I don' t think there are any GOOD firmware engineers who don't have an understanding of the world outside their FPGAs (and, thus, by your definition, they are electronic engineers). Otherwise, they are software engineers.
And I would have to disagree with my esteemed colleague, BradtheRad. Power engineers, HVAC engineers, etc. are NOT electronic engineers; they are electrical engineers. Electronics deals with active components.
You are not the first to consider firmware engineer the guy who develop on FPGAs. To me that is digital design, using FPGAs rather than ASICs. Firmware (as having worked in that field for few time), I always considered to be embedded software, down to register programming. The boundary between software and firmware may vary from person to person, but I never included HDL stuff in this booundary.

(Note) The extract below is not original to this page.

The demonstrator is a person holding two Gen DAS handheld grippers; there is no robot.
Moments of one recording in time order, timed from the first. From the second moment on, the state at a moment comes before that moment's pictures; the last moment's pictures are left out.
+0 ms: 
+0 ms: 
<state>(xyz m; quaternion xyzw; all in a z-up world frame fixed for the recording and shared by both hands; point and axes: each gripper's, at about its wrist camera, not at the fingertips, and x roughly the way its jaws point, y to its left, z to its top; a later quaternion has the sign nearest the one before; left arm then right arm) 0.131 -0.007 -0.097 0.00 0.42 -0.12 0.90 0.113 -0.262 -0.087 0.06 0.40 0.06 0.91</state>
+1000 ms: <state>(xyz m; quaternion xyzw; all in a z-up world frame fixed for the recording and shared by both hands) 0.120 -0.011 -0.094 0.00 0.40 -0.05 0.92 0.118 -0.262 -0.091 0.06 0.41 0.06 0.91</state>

There is a lot of crossover between ASIC design and Firmware design. The HDL is pretty similar, but the layout is different. You have more liberties with ASIC in positioning logic, whereas FPGA resources are fixed. This can cause timing issues you might not see in ASIC as you have more control of the place and route. If you can write HDL for FPGAs, you can write HDL for ASICs. There is little in common with software.
I would not call this firmware, since I see the term firmware mainly for embedded software, i.e. C/C++, not for HDL.
Despite of different design methodologies used and principle distinction between programming and hardware description language, it's quite common to talk of microcontroller and FPGA firmware, both developed in the software design team.